─── PROVIDED MATERIAL

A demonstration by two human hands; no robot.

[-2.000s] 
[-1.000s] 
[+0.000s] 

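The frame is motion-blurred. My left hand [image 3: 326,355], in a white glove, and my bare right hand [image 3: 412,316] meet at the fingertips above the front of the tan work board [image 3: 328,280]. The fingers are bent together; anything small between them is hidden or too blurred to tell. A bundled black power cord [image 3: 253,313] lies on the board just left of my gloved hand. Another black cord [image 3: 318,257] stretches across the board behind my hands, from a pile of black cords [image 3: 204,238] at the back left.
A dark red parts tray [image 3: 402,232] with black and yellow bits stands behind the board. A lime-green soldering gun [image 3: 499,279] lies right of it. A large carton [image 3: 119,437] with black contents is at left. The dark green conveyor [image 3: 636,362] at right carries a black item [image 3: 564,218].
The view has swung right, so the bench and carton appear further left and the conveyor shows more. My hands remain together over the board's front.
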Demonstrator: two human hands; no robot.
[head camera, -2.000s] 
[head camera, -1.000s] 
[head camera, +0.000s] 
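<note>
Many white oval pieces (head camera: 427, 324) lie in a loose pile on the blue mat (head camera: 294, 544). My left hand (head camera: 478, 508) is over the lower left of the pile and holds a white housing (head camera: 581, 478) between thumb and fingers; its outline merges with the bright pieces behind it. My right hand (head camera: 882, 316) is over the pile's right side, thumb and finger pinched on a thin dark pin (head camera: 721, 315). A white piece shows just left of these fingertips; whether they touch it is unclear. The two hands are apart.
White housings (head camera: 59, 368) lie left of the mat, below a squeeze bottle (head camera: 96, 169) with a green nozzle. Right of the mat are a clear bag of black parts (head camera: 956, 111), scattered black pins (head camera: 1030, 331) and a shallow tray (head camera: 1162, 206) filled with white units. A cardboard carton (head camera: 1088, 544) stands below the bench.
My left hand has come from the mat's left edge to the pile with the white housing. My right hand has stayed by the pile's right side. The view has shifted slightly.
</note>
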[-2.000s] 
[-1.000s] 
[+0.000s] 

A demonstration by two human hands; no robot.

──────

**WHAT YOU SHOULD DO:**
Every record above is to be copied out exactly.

**ANSWER AREA:**
A demonstration by two human hands; no robot.

[-2.000s] 
[-1.000s] 
[+0.000s] 

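The frame is motion-blurred. My left hand [image 3: 326,355], in a white glove, and my bare right hand [image 3: 412,316] meet at the fingertips above the front of the tan work board [image 3: 328,280]. The fingers are bent together; anything small between them is hidden or too blurred to tell. A bundled black power cord [image 3: 253,313] lies on the board just left of my gloved hand. Another black cord [image 3: 318,257] stretches across the board behind my hands, from a pile of black cords [image 3: 204,238] at the back left.
A dark red parts tray [image 3: 402,232] with black and yellow bits stands behind the board. A lime-green soldering gun [image 3: 499,279] lies right of it. A large carton [image 3: 119,437] with black contents is at left. The dark green conveyor [image 3: 636,362] at right carries a black item [image 3: 564,218].
The view has swung right, so the bench and carton appear further left and the conveyor shows more. My hands remain together over the board's front.
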Demonstrator: two human hands; no robot.
[head camera, -2.000s] 
[head camera, -1.000s] 
[head camera, +0.000s] 
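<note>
Many white oval pieces (head camera: 427, 324) lie in a loose pile on the blue mat (head camera: 294, 544). My left hand (head camera: 478, 508) is over the lower left of the pile and holds a white housing (head camera: 581, 478) between thumb and fingers; its outline merges with the bright pieces behind it. My right hand (head camera: 882, 316) is over the pile's right side, thumb and finger pinched on a thin dark pin (head camera: 721, 315). A white piece shows just left of these fingertips; whether they touch it is unclear. The two hands are apart.
White housings (head camera: 59, 368) lie left of the mat, below a squeeze bottle (head camera: 96, 169) with a green nozzle. Right of the mat are a clear bag of black parts (head camera: 956, 111), scattered black pins (head camera: 1030, 331) and a shallow tray (head camera: 1162, 206) filled with white units. A cardboard carton (head camera: 1088, 544) stands below the bench.
My left hand has come from the mat's left edge to the pile with the white housing. My right hand has stayed by the pile's right side. The view has shifted slightly.
</note>
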[-2.000s] 
[-1.000s] 
[+0.000s] 

A demonstration by two human hands; no robot.

The work on this exercise has been finished.